— Aim of the exercise —
Return the records below character for character.

[Items from a data source]
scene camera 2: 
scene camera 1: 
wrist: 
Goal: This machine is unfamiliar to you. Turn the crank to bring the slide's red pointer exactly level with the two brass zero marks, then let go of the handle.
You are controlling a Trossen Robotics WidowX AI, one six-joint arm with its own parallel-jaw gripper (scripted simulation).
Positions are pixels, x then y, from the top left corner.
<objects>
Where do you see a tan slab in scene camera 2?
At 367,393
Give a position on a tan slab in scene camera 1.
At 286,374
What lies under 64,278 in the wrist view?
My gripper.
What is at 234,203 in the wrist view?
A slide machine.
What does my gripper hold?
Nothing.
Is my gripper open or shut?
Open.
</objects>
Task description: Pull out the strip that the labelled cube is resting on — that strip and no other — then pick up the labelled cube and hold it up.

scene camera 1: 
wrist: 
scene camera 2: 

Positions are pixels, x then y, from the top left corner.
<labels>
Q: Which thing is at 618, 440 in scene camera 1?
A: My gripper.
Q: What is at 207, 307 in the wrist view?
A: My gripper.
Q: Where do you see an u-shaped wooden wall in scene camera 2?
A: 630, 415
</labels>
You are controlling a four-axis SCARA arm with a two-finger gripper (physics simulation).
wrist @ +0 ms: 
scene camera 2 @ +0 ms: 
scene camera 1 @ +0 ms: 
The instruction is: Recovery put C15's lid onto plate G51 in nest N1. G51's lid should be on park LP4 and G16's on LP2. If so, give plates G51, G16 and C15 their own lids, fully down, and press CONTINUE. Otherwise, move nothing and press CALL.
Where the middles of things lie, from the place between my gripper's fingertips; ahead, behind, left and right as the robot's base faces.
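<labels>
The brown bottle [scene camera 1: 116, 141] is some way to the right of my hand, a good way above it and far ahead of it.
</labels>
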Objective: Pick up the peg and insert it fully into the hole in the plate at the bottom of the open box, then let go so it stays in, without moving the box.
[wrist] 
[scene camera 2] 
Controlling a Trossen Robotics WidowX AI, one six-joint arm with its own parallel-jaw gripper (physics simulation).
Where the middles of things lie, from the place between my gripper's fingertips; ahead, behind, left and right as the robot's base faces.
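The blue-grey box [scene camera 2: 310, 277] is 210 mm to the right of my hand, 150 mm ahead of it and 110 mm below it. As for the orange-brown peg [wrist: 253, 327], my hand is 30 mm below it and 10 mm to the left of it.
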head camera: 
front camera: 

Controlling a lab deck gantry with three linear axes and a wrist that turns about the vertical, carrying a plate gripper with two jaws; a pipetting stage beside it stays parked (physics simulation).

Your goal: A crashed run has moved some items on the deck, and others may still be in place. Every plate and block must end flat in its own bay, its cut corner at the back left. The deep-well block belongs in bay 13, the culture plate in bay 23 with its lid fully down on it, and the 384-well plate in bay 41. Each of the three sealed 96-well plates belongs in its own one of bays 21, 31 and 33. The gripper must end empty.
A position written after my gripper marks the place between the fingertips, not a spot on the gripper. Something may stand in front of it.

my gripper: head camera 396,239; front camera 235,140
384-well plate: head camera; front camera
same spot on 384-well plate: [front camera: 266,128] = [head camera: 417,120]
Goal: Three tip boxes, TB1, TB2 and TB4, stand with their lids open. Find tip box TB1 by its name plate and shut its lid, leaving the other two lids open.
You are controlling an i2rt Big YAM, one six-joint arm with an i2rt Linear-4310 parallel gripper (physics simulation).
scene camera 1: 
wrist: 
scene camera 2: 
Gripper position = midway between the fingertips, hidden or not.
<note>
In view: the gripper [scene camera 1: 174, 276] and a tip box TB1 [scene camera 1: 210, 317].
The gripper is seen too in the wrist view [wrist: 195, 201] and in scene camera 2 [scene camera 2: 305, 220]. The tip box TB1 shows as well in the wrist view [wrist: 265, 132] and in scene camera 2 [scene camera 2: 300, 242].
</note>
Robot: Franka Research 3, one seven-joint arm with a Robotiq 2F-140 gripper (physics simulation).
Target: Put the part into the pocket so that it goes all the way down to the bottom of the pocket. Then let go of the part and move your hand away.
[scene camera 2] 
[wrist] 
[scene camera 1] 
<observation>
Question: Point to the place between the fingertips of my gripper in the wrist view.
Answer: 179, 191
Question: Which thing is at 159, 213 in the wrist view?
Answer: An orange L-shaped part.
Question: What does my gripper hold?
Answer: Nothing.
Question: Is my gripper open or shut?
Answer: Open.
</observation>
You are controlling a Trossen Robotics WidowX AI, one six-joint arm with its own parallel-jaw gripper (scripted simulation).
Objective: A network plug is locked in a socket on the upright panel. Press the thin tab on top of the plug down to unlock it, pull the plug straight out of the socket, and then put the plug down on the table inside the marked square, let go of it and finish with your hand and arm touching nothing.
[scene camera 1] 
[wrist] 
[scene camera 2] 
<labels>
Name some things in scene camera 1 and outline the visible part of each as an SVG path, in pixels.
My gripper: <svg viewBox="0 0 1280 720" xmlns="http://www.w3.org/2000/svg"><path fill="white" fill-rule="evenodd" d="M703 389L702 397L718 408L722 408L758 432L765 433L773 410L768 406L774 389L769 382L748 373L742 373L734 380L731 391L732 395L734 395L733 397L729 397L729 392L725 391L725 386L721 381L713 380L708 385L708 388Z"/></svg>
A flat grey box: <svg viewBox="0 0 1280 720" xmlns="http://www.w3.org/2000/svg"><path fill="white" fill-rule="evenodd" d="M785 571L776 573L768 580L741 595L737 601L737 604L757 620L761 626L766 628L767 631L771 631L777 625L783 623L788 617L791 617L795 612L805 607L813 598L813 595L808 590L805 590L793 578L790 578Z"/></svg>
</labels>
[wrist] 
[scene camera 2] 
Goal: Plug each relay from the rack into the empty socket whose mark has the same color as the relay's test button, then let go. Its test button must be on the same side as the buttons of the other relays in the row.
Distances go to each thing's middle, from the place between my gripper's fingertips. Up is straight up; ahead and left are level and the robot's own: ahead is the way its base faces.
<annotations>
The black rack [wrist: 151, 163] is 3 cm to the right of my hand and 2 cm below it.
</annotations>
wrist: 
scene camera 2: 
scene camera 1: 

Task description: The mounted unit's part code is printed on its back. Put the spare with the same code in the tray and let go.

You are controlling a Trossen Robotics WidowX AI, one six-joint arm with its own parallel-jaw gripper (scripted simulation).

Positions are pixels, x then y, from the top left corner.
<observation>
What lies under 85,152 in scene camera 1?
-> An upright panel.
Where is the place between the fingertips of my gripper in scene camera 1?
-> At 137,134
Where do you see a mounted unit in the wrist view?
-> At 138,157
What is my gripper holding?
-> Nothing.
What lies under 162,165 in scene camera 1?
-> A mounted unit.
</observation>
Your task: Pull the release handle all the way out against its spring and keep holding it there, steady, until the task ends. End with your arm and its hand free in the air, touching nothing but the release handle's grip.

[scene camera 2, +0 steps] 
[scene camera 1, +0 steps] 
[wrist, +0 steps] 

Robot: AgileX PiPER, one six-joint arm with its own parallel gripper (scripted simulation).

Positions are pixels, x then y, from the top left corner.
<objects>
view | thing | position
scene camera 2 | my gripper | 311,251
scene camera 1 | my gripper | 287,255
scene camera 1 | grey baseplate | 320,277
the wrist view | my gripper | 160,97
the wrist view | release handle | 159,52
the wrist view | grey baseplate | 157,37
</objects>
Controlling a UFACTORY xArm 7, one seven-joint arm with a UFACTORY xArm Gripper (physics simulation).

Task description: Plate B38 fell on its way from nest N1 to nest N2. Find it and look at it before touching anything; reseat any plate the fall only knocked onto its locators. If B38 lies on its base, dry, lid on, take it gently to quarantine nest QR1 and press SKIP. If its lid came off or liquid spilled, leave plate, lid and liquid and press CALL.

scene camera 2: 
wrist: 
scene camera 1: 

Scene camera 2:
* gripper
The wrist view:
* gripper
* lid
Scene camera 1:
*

— Output —
scene camera 2: 
scene camera 1: 
wrist: 
Goal: This machine is unfamiliar to you. Turn the crank to bring the slide's red pointer exactly level with the two brass zero marks, then let go of the handle.
You are controlling a Trossen Robotics WidowX AI, one six-joint arm with its own parallel-jaw gripper (scripted simulation).
Positions are pixels, x then y, from the top left corner.
<objects>
Where do you see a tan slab in scene camera 2?
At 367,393
Give a position on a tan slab in scene camera 1.
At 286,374
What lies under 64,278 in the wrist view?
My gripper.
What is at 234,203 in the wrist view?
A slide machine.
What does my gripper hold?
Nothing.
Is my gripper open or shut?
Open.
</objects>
Task description: Pull out the strip that the labelled cube is resting on — that strip and no other — then pick up the labelled cube and hold it up.

scene camera 1: 
wrist: 
scene camera 2: 

Positions are pixels, x then y, from the top left corner.
<labels>
Q: Which thing is at 618, 440 in scene camera 1?
A: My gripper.
Q: What is at 207, 307 in the wrist view?
A: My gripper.
Q: Where do you see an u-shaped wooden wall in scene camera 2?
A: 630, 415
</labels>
You are controlling a four-axis SCARA arm with a two-finger gripper (physics simulation).
wrist @ +0 ms: 
scene camera 2 @ +0 ms: 
scene camera 1 @ +0 ms: 
The instruction is: Recovery put C15's lid onto plate G51 in nest N1. G51's lid should be on park LP4 and G16's on LP2. If so, give plates G51, G16 and C15 their own lids, fully down, and press CONTINUE. Otherwise, move nothing and press CALL.
Where the middles of things lie, from the place between my gripper's fingertips; ahead, behind, left and right as the robot's base faces.
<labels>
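The brown bottle [scene camera 1: 116, 141] is some way to the right of my hand, a good way above it and far ahead of it.
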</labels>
Objective: Pick up the peg and insert it fully into the hole in the plate at the bottom of the open box, then let go so it stays in, without moving the box.
[wrist] 
[scene camera 2] 
Controlling a Trossen Robotics WidowX AI, one six-joint arm with its own parallel-jaw gripper (physics simulation).
Where the middles of things lie, from the place between my gripper's fingertips; ahead, behind, left and right as the robot's base faces.
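The blue-grey box [scene camera 2: 310, 277] is 210 mm to the right of my hand, 150 mm ahead of it and 110 mm below it. As for the orange-brown peg [wrist: 253, 327], my hand is 30 mm below it and 10 mm to the left of it.
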head camera: 
front camera: 

Controlling a lab deck gantry with three linear axes and a wrist that turns about the vertical, carrying a plate gripper with two jaws; a pipetting stage beside it stays parked (physics simulation).

Your goal: A crashed run has moved some items on the deck, and others may still be in place. Every plate and block must end flat in its own bay, its cut corner at the back left. The deep-well block belongs in bay 13, the culture plate in bay 23 with its lid fully down on it, and the 384-well plate in bay 41. Each of the three sealed 96-well plates belongs in its own one of bays 21, 31 and 33. The gripper must end empty.
A position written after my gripper marks the place between the fingertips, not a spot on the gripper. Something may stand in front of it.

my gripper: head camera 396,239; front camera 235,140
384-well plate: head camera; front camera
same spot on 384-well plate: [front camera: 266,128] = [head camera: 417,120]
Goal: Three tip boxes, TB1, TB2 and TB4, stand with their lids open. Find tip box TB1 by its name plate and shut its lid, leaving the other two lids open.
You are controlling an i2rt Big YAM, one six-joint arm with an i2rt Linear-4310 parallel gripper (physics simulation).
scene camera 1: 
wrist: 
scene camera 2: 
Gripper position = midway between the fingertips, hidden or not.
<note>
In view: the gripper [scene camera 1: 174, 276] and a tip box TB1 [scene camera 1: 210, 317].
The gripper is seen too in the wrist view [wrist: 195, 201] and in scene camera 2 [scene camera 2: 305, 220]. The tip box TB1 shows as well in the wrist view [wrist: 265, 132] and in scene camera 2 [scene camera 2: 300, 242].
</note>
Robot: Franka Research 3, one seven-joint arm with a Robotiq 2F-140 gripper (physics simulation).
Target: Put the part into the pocket so that it goes all the way down to the bottom of the pocket. Then let go of the part and move your hand away.
[scene camera 2] 
[wrist] 
[scene camera 1] 
<observation>
Question: Point to the place between the fingertips of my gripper in the wrist view.
Answer: 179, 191
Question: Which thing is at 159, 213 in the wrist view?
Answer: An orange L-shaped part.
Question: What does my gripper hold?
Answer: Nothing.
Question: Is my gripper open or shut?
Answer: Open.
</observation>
You are controlling a Trossen Robotics WidowX AI, one six-joint arm with its own parallel-jaw gripper (scripted simulation).
Objective: A network plug is locked in a socket on the upright panel. Press the thin tab on top of the plug down to unlock it, pull the plug straight out of the socket, and then put the plug down on the table inside the marked square, let go of it and finish with your hand and arm touching nothing.
[scene camera 1] 
[wrist] 
[scene camera 2] 
<labels>
Name some things in scene camera 1 and outline the visible part of each as an SVG path, in pixels.
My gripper: <svg viewBox="0 0 1280 720" xmlns="http://www.w3.org/2000/svg"><path fill="white" fill-rule="evenodd" d="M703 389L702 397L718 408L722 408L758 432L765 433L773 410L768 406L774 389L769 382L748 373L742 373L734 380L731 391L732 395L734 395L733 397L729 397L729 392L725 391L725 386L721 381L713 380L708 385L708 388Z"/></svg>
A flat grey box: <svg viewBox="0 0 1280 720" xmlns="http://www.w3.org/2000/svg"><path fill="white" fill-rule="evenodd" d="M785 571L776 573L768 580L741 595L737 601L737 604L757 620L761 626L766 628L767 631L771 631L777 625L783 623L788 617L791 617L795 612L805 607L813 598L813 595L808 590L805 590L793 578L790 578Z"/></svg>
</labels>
[wrist] 
[scene camera 2] 
Goal: Plug each relay from the rack into the empty socket whose mark has the same color as the relay's test button, then let go. Its test button must be on the same side as the buttons of the other relays in the row.
Distances go to each thing's middle, from the place between my gripper's fingertips. Up is straight up; ahead and left are level and the robot's own: ahead is the way its base faces.
<annotations>
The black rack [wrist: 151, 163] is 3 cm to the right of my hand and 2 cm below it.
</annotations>
wrist: 
scene camera 2: 
scene camera 1: 

Task description: The mounted unit's part code is printed on its back. Put the spare with the same code in the tray and let go.

You are controlling a Trossen Robotics WidowX AI, one six-joint arm with its own parallel-jaw gripper (scripted simulation).

Positions are pixels, x then y, from the top left corner.
<observation>
What lies under 85,152 in scene camera 1?
-> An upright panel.
Where is the place between the fingertips of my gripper in scene camera 1?
-> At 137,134
Where do you see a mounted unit in the wrist view?
-> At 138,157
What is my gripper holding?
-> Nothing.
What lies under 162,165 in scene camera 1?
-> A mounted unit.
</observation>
Your task: Pull the release handle all the way out against its spring and keep holding it there, steady, until the task ends. End with your arm and its hand free in the air, touching nothing but the release handle's grip.

[scene camera 2, +0 steps] 
[scene camera 1, +0 steps] 
[wrist, +0 steps] 

Robot: AgileX PiPER, one six-joint arm with its own parallel gripper (scripted simulation).

Positions are pixels, x then y, from the top left corner.
<objects>
view | thing | position
scene camera 2 | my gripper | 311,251
scene camera 1 | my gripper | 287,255
scene camera 1 | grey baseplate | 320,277
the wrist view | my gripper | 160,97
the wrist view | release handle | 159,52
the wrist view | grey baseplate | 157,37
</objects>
Controlling a UFACTORY xArm 7, one seven-joint arm with a UFACTORY xArm Gripper (physics simulation).

Task description: Plate B38 fell on its way from nest N1 to nest N2. Find it and look at it before touching anything; reseat any plate the fall only knocked onto its locators. If B38 lies on its base, dry, lid on, take it gently to quarantine nest QR1 and press SKIP. If its lid came off or liquid spilled, leave plate, lid and liquid and press CALL.

scene camera 2: 
wrist: 
scene camera 1: 

Scene camera 2:
* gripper
The wrist view:
* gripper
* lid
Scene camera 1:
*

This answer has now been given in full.